17  参考文献

17.1 批量生成参考文献列表

  • 适用于revealjs
import os
for f in os.listdir('data-doctor'):
    if f.endswith('.pdf'):
        print(f"- [{os.path.split(f)[1]}](data-doctor/{f})")
  • 适用于books项目
#| echo: false
from IPython.display import Markdown
import os
from urllib.parse import quote
n = 0
mdStr = ''
file_folder = 'data/恒格列净复审'
abs_path = "https://www.mmphcrc.com/pdf/jupyter/HuLinhuiPy/ethics"
for f in os.listdir(file_folder):
    n += 1
    if f != ".ipynb_checkpoints":
        mdStr += f"- [{os.path.split(f)[1]}]({abs_path}/{file_folder}/{quote(f)})\n"
    if n==10:
        mdStr += "\n"

Markdown(mdStr)

17.2 jupyterlab生成交互搜索的表格

通过关键词搜索定位至pdf文件名称、页码和行数

import os
import PyPDF2
import pandas as pd
import ipywidgets as widgets
from IPython.display import display, HTML
import re

def extract_text_from_pdf(pdf_path):
    with open(pdf_path, 'rb') as file:
        reader = PyPDF2.PdfReader(file)
        num_pages = len(reader.pages)

        data = {
            '文件名': [],
            '页码': [],
            '行': [],
            '文本': []
        }

        for page_num in range(num_pages):
            page = reader.pages[page_num]
            page_text = page.extract_text()
            lines = page_text.split('\n')
            
            for line_num, line in enumerate(lines):
                data['文件名'].append(pdf_path)
                data['页码'].append(page_num + 1)
                data['行'].append(line_num + 1)
                data['文本'].append(line)

        return pd.DataFrame(data)

def extract_text_from_pdfs(folder_path):
    dfs = []
    for filename in os.listdir(folder_path):
        if filename.endswith('.pdf'):
            pdf_path = os.path.join(folder_path, filename)
            df = extract_text_from_pdf(pdf_path)
            dfs.append(df)

    return pd.concat(dfs, ignore_index=True)
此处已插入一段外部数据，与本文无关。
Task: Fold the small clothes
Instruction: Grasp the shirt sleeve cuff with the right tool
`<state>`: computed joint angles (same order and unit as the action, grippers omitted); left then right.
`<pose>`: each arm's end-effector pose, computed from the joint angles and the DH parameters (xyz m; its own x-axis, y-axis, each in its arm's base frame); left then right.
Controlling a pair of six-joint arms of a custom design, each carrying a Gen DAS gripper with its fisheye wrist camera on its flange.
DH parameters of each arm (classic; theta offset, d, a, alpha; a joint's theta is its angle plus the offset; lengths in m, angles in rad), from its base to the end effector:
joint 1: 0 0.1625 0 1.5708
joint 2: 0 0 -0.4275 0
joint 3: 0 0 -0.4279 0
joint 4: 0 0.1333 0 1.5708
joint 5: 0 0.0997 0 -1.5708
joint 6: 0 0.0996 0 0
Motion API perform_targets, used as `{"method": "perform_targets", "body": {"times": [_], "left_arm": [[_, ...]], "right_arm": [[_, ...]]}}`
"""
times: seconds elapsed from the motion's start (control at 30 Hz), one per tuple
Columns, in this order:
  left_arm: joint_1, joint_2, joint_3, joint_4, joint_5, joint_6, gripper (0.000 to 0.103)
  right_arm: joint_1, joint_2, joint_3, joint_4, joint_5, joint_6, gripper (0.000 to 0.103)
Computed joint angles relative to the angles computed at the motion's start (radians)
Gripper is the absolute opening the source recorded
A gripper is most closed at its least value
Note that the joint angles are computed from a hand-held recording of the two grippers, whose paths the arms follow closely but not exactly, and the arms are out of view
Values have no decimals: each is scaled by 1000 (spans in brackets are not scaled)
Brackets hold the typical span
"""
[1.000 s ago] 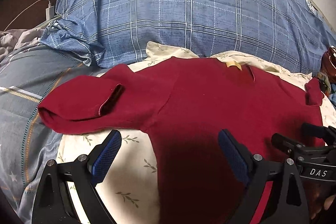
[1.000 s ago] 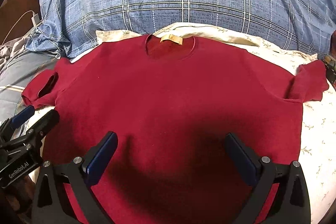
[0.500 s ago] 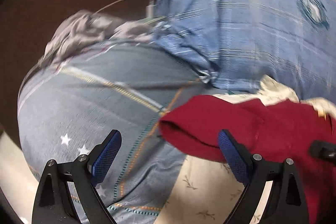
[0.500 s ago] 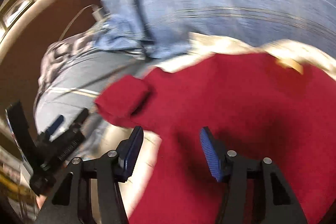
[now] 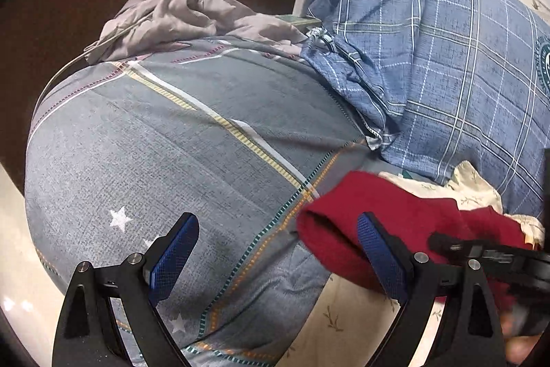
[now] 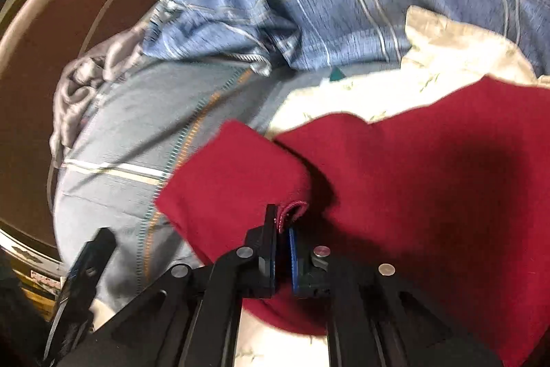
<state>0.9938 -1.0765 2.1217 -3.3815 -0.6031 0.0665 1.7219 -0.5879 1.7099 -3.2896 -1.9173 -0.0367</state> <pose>-0.1079 -0.5604 0.1970 -0.7588 -0.1283 -0.6386 0.4447 0.6142 -0.6519 0.2002 -0.6538 -0.0074 -0.9534 0.0171 0.3013 -0.1596 0.8189 -0.5513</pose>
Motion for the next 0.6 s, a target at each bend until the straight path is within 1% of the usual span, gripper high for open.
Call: {"method": "perform_targets", "body": {"times": [0.1, 0.17, 0.27, 0.3, 0.37, 0.43, 0.5, 0.57, 0.6], "left_arm": [[-4, 3, 4, -38, 1, 8, 93], [-8, 1, 15, -63, -4, 6, 93], [-12, 3, 24, -61, -12, -2, 93], [-15, 6, 25, -53, -10, -3, 93], [-27, 18, 29, -40, -4, 8, 93], [-38, 33, 30, -46, -5, 32, 93], [-49, 49, 34, -59, -16, 59, 93], [-56, 58, 37, -50, -38, 66, 93], [-58, 61, 39, -39, -53, 61, 93]], "right_arm": [[24, -107, 121, -83, 4, -61, 5], [44, -196, 204, -127, -36, -95, 5], [56, -318, 310, -197, -136, -132, 5], [55, -359, 343, -216, -186, -140, 5], [47, -410, 388, -270, -290, -158, 5], [22, -456, 424, -286, -365, -141, 5], [-12, -499, 459, -281, -414, -109, 5], [-42, -508, 476, -272, -477, -86, 5], [-62, -513, 488, -262, -493, -65, 5]]}}
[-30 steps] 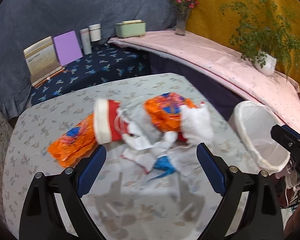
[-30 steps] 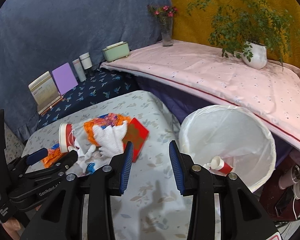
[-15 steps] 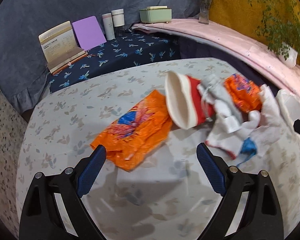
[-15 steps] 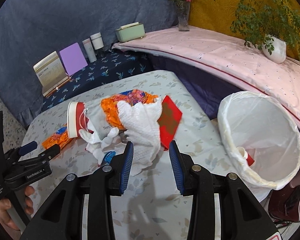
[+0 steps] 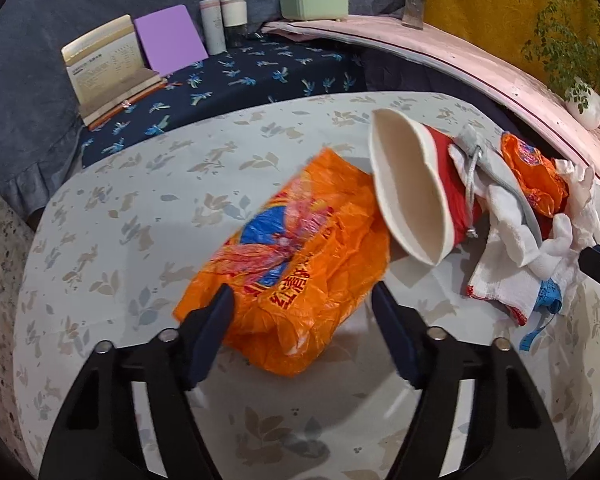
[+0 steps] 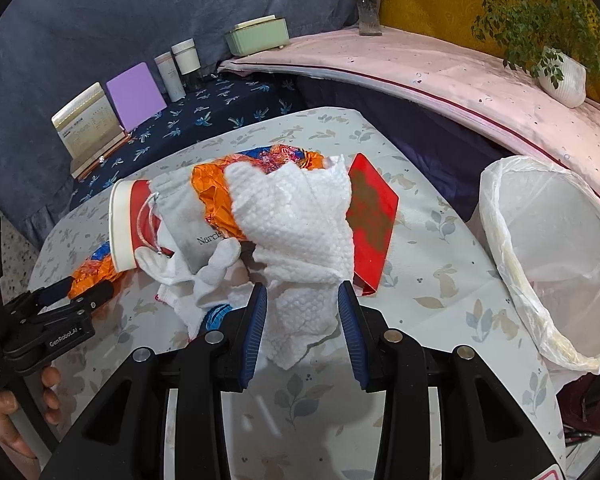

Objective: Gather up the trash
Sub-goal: 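Grasp the orange plastic bag with the left tool while the right tool grasps the white tissue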

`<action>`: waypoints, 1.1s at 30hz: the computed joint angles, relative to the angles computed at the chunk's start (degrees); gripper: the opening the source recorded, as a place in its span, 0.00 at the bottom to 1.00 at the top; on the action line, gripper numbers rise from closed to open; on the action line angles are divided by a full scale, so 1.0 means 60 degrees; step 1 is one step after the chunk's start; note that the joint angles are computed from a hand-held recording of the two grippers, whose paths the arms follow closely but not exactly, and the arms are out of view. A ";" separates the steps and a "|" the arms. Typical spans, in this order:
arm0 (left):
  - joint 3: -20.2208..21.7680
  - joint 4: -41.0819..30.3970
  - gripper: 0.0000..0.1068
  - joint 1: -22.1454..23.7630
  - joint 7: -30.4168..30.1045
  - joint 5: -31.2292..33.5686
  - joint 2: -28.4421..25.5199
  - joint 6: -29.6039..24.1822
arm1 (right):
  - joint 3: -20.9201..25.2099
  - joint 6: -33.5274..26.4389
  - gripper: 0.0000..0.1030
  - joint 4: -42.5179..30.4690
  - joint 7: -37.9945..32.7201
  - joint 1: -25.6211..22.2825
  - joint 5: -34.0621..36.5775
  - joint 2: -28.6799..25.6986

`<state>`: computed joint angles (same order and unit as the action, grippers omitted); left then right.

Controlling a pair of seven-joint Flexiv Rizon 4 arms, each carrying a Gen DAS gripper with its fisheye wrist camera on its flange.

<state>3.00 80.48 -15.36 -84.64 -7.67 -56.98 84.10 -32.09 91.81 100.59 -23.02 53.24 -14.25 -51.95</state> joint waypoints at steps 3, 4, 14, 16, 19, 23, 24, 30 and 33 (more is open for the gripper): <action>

folder_path = 'data-doctor'
df = extract_text_from_pdfs(folder_path)

pd.set_option('display.max_colwidth', None)

# 创建一个文本框用于搜索
search_box = widgets.Text(description='搜索:')
page_text = widgets.BoundedIntText(description='页数', min=1, max=1, step=1, value=1)  # 初始总页数为1
prev_button = widgets.Button(description='◀')
next_button = widgets.Button(description='▶')

output = widgets.Output()

def filter_table(search_value, page):
    filtered_df = df[df['文本'].str.contains(search_value)].copy()
    
    # 更新总页数
    total_pages = len(filtered_df) // 5 + 1
    page_text.max = total_pages
    page_text.value = min(page, total_pages)  # 确保当前页数不超过总页数
    
    # 计算当前页的起始和结束索引
    page_start = (page - 1) * 5
    page_end = page_start + 5
    
    with output:
        output.clear_output()
        filtered_df.文本 = filtered_df.文本.str.replace(search_value, f'<span style="background-color:yellow">{search_value}</span>')
        # 使用 Pandas 的 to_html 方法生成带有 HTML 标签的字符串
        html_str = filtered_df.iloc[page_start:page_end].to_html(escape=False)
        display(HTML(html_str))

        
    update_pagination_label()  # 更新总页数的显示

def prev_page(button_event):
    if page_text.value > 1:
        page_text.value -= 1

def next_page(button_event):
    if page_text.value < page_text.max:
        page_text.value += 1

def update_pagination_label():
    pagination_label.value = f'/{page_text.max}'  # 更新总页数的显示

# 监听文本框值和页数值的变化并更新表格
search_box.observe(lambda event: filter_table(search_box.value, page_text.value), names='value')
page_text.observe(lambda event: filter_table(search_box.value, page_text.value), names='value')
prev_button.on_click(prev_page)
next_button.on_click(next_page)

pagination_box = widgets.HBox([prev_button, widgets.Label('页码:'), page_text, widgets.Label(f'/{page_text.max}')])

def update_pagination_box():
    pagination_box.children = [prev_button, widgets.Label('页码:'), page_text, pagination_label, next_button]

update_pagination_box()

display(widgets.VBox([search_box, pagination_box, output]))

17.3 引文footnote位置下移

custom.css里加上以下样式内容:

aside {
    margin-bottom: -200px;  /*--默认情况下是0。置为负数,代表 使引文位置向下移一点距离,这样可以避免与下文重合。 --*/
}

注意:如何引文条数增加至某一数量时,可会与上文内容出现重合。